Мальчуган не давался, бился в руках Федулова, кусался, но здоровенный дядька легко его осилил и уложил на «кобылу».

Поручик Бутяков «выпорол не в очередь» семилетнего Ипполита Мышкина, брата правофлангового первой роты Григория Мышкина, выпорол жестоко, с оттяжкой, приговаривая:

– Вот твое право, щенок! Вот твое право, щенок!

2

Только принцессы чувствуют неудобство, если под их мягкие тюфяки попадает горошина. Кантонисты не так привередливы: даже после порки они неплохо себя чувствовали и на жестких нарах. Не только неплохо, но даже отлично: им объявили, что три дня не будет занятий и что желающих отпустят «на побывку».

В классах забурлило: по воздуху летели сапоги, гимнастерки, пояса; дядьки метались меж нар, стараясь оплеухами и тычками водворить порядок.

Желающих «на побывку» нашлось много, в классах остались только круглые сироты и иногородние.

Среди желающих были и братья Мышкины: у них был дом, была мать, был и отчим. Дом плохонький, в одну комнату, отчим – фельдшер, унтер-офицер– душевный человек, правда с «выходами», но не частыми, не чаще одного раза в полугодье, и длились эти «выходы» не дольше трех-четырех дней, зато в эти дни отчим пропивал с себя все, вплоть до рубахи, а иногда и женину юбку прихватывал.

Фельдшера Карпыча знал весь Псков. Он был похож на царя Николая: такая же «видная фигура», такой же нос с горбинкой, такие же рачьи глаза с упрямым взглядом, такие же усы с подусниками. Карпыч был человеком «умственным» – читал много, дотошно и прочитанным делился с товарищами по службе, со знакомыми, с женой и с пасынками, когда они приходили «в отпуск».

Карпыч, можно сказать, «воспитывался» в княжеском дворце: мальчиком он был на побегушках у своего молодого барина, потом стал его камердинером, затем его денщиком.

Когда же барин вошел в силу и получил в командование целый корпус, он назначил Карпыча фельдшером, сначала ветеринарным, потом медицинским. От «княжеского воспитания» остались у Карпыча барские замашки: дома он носил шлафрок, правда перешитый из старой шинели, но со шнурами и красными накладными карманами; в пьяном виде был он изысканно вежлив и неназойливо болтлив, а свою речь он уснащал французскими словечками: «A quoi bon?» (к чему?), «le pauvre homme» (жалкий человек), «l'or est une chimère» (золото – лишь химера). Обедал Карпыч только на скатерти и с полным прибором, независимо от того, что подавалось к столу. В общем тихий, вежливый человек.

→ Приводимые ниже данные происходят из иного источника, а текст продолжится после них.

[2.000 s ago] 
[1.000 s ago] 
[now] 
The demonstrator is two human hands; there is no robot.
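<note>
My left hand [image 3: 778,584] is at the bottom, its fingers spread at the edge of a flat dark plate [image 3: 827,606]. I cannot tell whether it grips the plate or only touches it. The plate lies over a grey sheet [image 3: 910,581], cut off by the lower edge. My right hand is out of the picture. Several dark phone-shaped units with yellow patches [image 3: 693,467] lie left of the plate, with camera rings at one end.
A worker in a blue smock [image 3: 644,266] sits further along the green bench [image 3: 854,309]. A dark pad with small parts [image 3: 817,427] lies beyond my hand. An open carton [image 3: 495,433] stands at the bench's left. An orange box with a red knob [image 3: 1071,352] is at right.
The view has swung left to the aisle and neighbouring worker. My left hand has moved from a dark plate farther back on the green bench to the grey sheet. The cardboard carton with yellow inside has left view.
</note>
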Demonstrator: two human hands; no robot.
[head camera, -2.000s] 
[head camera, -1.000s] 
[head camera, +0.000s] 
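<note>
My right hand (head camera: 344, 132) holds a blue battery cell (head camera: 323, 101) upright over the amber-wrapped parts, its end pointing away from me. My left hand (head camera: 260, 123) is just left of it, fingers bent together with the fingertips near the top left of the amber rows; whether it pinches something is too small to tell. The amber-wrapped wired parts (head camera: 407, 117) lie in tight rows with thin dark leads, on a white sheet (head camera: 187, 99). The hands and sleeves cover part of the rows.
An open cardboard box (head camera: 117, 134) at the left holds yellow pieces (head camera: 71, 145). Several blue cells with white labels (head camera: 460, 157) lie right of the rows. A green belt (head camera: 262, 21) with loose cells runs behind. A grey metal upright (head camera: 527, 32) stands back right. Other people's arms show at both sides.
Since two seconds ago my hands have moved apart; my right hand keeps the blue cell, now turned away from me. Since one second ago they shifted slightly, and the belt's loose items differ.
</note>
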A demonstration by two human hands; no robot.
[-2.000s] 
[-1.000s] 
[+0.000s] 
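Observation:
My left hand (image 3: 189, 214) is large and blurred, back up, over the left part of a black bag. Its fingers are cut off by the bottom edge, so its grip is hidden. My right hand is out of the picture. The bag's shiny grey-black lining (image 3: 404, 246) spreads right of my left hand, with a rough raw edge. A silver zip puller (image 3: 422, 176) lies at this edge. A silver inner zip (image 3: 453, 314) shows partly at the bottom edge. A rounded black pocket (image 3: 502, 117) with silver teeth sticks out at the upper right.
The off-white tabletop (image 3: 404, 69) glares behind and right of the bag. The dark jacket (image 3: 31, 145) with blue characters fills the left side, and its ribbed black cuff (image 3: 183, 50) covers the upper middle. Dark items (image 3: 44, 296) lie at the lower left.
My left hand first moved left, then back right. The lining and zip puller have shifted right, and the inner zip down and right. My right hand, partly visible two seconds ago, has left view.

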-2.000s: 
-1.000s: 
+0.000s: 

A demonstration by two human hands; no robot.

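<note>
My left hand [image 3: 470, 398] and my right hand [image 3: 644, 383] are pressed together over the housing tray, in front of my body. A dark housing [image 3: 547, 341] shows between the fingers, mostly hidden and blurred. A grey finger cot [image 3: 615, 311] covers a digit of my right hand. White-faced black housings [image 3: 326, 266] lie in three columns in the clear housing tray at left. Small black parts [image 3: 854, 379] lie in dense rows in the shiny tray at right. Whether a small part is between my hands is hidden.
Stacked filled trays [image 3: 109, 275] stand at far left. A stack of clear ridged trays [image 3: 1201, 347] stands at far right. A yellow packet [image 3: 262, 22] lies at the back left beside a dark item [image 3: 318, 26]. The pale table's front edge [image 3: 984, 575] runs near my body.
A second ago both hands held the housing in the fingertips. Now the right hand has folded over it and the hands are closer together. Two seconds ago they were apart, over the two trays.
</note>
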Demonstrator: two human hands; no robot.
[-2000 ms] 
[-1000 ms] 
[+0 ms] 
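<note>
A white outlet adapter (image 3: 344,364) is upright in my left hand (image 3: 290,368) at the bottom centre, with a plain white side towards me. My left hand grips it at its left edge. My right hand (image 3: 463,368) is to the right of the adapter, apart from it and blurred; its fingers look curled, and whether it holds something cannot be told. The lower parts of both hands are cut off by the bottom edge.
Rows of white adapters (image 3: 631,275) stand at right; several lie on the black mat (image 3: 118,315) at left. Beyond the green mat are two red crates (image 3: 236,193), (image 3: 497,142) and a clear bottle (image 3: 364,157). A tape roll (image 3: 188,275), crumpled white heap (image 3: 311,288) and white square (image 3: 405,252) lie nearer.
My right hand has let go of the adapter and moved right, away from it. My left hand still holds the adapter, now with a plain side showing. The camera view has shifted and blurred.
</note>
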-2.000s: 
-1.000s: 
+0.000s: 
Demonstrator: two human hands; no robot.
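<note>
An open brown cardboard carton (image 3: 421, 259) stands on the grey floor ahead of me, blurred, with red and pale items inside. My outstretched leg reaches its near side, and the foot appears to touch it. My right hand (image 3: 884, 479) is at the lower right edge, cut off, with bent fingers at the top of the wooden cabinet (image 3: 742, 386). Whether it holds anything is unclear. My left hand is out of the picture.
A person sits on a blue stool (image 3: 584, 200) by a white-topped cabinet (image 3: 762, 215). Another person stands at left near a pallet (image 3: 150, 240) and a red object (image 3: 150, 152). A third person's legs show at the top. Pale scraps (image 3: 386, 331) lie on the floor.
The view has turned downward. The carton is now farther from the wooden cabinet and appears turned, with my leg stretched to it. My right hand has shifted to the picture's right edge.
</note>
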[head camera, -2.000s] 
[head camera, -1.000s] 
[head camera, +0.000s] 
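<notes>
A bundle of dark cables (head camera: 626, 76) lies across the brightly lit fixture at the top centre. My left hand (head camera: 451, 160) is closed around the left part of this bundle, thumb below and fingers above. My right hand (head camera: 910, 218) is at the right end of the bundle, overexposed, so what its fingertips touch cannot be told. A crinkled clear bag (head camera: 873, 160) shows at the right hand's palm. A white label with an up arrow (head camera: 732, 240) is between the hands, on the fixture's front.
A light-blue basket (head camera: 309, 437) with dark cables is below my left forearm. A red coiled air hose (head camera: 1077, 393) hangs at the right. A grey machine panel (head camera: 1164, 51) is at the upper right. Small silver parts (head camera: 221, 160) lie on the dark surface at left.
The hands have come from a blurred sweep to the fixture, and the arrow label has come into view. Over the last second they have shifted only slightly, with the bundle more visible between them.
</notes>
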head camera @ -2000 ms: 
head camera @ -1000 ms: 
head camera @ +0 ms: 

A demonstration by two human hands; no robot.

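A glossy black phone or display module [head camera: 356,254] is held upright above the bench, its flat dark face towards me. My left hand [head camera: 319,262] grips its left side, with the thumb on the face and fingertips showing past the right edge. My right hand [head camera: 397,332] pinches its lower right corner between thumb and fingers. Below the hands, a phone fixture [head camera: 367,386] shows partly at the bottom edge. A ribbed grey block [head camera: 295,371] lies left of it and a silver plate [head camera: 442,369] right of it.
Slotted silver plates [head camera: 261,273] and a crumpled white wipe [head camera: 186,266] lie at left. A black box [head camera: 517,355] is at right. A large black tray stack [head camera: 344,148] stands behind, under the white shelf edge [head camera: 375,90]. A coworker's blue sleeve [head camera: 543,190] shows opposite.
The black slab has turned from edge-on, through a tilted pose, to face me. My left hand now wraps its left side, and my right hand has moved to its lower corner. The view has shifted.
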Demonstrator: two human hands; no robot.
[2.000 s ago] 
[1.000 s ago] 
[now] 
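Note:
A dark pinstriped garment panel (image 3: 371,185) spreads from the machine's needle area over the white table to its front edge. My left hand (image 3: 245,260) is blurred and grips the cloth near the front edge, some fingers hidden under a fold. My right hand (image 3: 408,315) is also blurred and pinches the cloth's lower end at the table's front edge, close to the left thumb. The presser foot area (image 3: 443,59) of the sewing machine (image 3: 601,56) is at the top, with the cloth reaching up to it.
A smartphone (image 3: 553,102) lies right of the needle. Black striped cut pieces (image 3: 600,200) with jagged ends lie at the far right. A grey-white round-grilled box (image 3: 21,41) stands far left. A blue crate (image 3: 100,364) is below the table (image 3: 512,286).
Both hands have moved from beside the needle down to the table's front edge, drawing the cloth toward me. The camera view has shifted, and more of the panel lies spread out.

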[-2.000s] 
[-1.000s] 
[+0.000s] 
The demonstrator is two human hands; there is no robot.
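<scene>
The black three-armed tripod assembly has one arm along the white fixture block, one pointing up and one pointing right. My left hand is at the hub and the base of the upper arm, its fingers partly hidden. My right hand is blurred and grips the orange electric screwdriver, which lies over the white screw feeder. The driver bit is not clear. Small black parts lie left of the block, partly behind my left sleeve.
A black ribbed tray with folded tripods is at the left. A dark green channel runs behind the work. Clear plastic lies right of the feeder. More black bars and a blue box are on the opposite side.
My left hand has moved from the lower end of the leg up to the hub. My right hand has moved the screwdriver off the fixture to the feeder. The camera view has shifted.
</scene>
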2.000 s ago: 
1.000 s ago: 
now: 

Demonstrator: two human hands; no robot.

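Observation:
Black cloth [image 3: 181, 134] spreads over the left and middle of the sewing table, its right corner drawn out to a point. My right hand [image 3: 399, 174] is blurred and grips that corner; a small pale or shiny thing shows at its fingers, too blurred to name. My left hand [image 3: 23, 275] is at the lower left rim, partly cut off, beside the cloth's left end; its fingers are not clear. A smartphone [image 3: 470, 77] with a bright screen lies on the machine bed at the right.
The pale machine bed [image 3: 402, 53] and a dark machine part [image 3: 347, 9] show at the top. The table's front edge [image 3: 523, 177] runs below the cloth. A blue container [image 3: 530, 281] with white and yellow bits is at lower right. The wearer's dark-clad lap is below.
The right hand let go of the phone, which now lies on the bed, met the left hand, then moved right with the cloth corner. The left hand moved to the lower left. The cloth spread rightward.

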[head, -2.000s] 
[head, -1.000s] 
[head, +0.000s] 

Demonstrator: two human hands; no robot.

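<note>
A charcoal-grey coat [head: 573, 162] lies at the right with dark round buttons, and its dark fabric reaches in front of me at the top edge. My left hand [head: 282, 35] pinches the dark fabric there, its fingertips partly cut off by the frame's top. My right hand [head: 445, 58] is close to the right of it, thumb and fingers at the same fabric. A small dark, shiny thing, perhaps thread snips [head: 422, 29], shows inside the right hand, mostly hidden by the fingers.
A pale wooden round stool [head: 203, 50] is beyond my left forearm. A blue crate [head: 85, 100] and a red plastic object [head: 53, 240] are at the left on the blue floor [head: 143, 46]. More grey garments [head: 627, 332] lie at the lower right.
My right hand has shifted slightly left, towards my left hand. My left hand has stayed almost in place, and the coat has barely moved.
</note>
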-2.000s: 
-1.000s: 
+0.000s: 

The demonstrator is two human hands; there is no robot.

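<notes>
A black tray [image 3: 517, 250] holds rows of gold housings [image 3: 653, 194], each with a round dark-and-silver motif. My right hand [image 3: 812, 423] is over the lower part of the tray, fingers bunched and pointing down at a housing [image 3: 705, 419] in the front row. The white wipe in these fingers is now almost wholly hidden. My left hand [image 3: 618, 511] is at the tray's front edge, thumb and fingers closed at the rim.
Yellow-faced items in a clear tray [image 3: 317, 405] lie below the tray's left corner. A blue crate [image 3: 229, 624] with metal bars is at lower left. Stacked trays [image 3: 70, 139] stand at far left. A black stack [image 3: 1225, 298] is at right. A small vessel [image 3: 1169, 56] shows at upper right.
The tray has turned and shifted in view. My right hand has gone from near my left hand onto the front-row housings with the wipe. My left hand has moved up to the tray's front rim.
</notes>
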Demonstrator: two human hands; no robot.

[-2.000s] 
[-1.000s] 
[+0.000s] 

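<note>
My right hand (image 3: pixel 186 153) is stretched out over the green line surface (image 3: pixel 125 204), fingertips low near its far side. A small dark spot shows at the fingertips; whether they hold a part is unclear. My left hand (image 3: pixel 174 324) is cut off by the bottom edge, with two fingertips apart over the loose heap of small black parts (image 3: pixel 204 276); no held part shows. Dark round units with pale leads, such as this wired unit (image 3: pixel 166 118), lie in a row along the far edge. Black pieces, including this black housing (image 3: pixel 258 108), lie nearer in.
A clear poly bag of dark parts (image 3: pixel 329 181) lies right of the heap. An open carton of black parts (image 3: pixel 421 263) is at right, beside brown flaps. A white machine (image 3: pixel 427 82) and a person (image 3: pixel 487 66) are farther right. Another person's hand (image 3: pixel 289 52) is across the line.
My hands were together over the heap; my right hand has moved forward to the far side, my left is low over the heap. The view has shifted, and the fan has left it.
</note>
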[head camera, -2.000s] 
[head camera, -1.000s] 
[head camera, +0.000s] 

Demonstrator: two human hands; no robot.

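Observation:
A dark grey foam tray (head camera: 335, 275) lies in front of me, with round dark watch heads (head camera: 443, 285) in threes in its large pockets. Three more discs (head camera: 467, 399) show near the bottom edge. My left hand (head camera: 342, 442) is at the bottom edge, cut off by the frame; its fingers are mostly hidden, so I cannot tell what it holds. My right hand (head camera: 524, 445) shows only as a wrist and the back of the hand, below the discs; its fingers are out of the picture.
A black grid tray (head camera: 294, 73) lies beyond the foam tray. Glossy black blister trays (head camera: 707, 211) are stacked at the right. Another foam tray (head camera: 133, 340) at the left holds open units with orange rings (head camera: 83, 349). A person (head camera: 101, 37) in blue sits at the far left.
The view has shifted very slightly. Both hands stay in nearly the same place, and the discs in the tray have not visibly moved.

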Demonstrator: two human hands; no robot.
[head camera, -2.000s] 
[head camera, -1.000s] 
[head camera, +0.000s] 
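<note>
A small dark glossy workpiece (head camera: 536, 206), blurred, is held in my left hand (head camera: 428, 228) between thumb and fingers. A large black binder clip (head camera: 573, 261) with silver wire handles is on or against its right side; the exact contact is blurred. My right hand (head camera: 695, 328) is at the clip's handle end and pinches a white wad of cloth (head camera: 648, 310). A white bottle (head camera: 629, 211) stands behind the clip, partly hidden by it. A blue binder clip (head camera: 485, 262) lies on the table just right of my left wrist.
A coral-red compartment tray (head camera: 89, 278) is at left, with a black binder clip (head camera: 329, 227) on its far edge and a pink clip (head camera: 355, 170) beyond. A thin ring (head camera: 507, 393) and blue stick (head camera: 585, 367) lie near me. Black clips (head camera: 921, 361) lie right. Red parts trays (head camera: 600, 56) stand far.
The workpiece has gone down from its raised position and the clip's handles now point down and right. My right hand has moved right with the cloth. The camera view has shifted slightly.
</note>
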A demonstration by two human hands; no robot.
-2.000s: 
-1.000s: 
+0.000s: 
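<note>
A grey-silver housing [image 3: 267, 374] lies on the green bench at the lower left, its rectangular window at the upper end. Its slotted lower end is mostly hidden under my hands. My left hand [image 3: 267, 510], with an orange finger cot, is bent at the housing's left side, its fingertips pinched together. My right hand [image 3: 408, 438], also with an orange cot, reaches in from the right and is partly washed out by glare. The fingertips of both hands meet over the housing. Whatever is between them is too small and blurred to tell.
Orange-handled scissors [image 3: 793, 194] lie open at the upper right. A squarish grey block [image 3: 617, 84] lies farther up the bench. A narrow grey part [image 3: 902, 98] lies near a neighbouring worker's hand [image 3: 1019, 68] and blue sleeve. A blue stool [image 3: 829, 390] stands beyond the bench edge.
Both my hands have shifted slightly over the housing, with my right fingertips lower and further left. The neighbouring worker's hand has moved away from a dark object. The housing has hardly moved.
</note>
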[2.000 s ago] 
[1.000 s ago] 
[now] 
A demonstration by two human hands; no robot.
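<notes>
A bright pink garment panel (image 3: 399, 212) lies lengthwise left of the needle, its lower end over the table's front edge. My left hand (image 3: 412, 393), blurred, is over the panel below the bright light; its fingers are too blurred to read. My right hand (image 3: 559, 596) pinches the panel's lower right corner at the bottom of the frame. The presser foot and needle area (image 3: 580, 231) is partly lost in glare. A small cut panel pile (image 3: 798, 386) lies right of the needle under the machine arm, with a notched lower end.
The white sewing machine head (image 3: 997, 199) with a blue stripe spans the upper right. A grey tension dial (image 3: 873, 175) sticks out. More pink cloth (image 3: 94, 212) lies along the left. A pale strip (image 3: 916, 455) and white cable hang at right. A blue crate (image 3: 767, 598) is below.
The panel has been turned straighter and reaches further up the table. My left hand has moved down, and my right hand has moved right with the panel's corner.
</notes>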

Совсем иной была мать, Авдотья Терентьевна. Статная, ловкая, с длинной белой шеей и высокой грудью. Если невзгоды пощадили бы ее лицо, если пережитые горести не оставили бы на нем сеть морщин, Авдотью Терентьевну можно было бы назвать красавицей. Белые зубы сверкали, в больших карих глазах то ярко, то приглушенно отсвечивала ироническая ухмылка, копна густых волос нависала над чистым лбом. Но нищенская жизнь неумолимо вытравляла красоту Авдотьи Терентьевны. Она шла от трудности к трудности с упорством человека, уверенного в своих силах. После тяжелого крепостного девичества она чуть-чуть передохнула в замужестве – ее Никитич, писарь в 85-м Выборгском полку, был чутким и заботливым мужем. В 1848 году, за месяц до появления на свет Ипполита, умер ее Никитич в далекой Венгрии. Куда деваться женщине с двумя детьми и годовым «пенсионом» в 4 рубля 30 копеек? Авдотья Терентьевна вторично вышла замуж. Легче ей стало? Нет, труднее: не в дом вносил Карпыч, а из дома, пропивал не только свое жалованье, но и женину справу.

Авдотья Терентьевна не жаловалась и не сдавалась, только стала чуть резче на язык, а в сердце, таком бодром в начале жизненного пути, стали все чаще закрадываться тревожные мысли: что будет с мальчиками? Зато сил – и физических и душевных– стало у нее больше. Она стирала чужое белье, убирала чужие квартиры, прислуживала в чужих домах.

Особенно привлекал ее дом ссыльного поляка Дулембы. Он жил тесно, в двух каморках, а народу у него всегда уйма, – самовар не сходил со стола. За чаем хозяин и гости говорили о таких вещах, что у Авдотьи Терентьевны подчас сердце замирало.

Горькую жизнь прожил Дулемба: и в железа его ковали, и двадцать лет таскали по сибирским острогам, и даже в Псковской ссылке жандармы не давали ему покоя. Но поляк остался чист сердцем и крепок духом, как и в день своего семнадцатилетия, когда он ушел из родительского имения, чтобы в Варшаве записаться добровольцем в повстанческий полк.

И он, этот горемычный Дулемба, и его сегодняшние гости были уверены, что ночь ушла, что вместе с царем Николаем положат в гроб и цепи, оплетавшие Россию. Кончится кнутобойство, мужиков отпустят на волю…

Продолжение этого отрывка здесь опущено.